→ **YOUR INSTRUCTIONS**
Once you reach the line containing "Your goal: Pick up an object", reproduce it and every later line exactly, through the end of the data.

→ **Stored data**
╭──

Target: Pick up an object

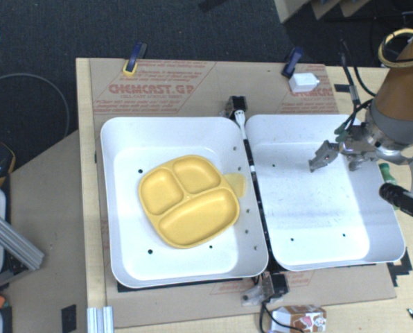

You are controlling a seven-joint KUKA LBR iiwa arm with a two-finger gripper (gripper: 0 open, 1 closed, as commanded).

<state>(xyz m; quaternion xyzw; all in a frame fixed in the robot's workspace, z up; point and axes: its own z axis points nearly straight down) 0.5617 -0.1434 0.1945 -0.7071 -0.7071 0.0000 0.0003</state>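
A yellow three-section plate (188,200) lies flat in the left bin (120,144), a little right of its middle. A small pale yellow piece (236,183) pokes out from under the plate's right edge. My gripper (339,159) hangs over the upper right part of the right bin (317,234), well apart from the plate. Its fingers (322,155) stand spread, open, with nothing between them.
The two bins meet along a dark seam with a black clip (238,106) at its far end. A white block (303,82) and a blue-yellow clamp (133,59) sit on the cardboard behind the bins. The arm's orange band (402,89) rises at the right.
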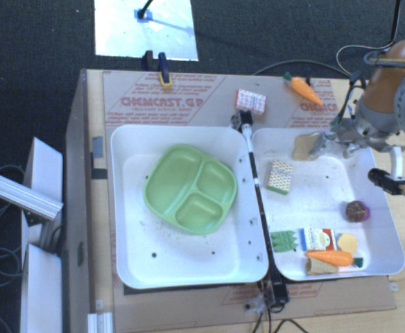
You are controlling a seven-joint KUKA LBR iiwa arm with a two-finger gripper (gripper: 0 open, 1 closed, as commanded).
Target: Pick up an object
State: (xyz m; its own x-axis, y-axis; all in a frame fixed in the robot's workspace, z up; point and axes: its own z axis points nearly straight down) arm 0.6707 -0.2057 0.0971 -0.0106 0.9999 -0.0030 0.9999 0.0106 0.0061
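The arm reaches in at the upper right of the frame, and its pincer sits low over the top edge of the right bin. A tan block lies right at the fingertips, touching or nearly so; whether the pincer is clenched on it or released, I cannot tell from this angle. Below and left of it a dotted green sponge rests in the same bin, a dark red ball lies toward the right wall, and a carrot lies along the bottom edge beside flat food cards. Over in the left bin, a green divided plate sits at centre. On the bench behind the bins lies a second carrot.
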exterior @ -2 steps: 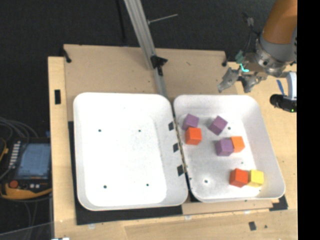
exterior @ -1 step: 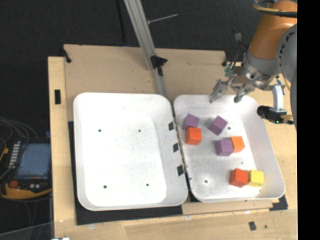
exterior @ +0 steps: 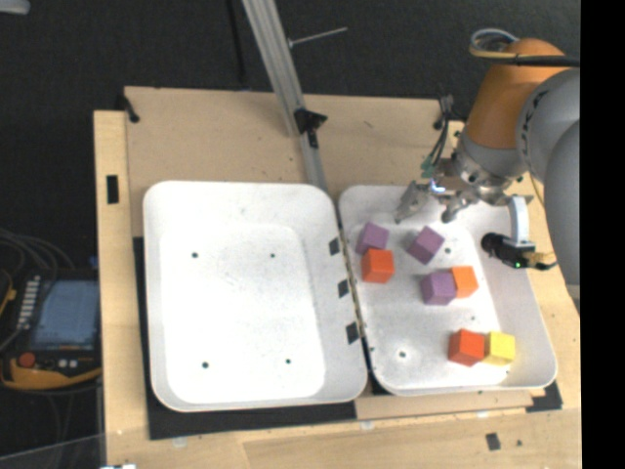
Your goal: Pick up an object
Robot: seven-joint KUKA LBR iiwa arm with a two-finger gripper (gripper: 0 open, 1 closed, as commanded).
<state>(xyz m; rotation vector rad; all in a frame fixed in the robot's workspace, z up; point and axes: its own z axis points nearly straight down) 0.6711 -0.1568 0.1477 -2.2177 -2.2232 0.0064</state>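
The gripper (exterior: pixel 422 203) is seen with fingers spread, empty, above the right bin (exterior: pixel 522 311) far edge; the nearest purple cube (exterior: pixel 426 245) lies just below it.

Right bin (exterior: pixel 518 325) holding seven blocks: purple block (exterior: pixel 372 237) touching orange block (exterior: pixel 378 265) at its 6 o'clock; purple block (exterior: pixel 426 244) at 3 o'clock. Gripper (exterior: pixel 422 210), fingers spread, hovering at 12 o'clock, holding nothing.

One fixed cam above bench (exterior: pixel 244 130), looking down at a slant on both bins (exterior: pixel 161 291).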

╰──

→ **ANSWER SPACE**
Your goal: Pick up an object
Robot: seven-joint KUKA LBR iiwa arm with a two-finger gripper (gripper: 0 open, 1 closed, as commanded).
<state>(xyz m; rotation vector rad; all in a frame fixed in the robot's workspace, z up; point and axes: its own z axis points nearly straight down) 0.6711 -0.1568 0.1477 -2.2177 -2.2232 0.0064</state>
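The gripper (exterior: pixel 422 203) is seen with fingers spread, empty, above the right bin (exterior: pixel 522 311) far edge; the nearest purple cube (exterior: pixel 426 245) lies just below it.

Right bin (exterior: pixel 518 325) holding seven blocks: purple block (exterior: pixel 372 237) touching orange block (exterior: pixel 378 265) at its 6 o'clock; purple block (exterior: pixel 426 244) at 3 o'clock. Gripper (exterior: pixel 422 210), fingers spread, hovering at 12 o'clock, holding nothing.

One fixed cam above bench (exterior: pixel 244 130), looking down at a slant on both bins (exterior: pixel 161 291).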

The output is complete as it stands.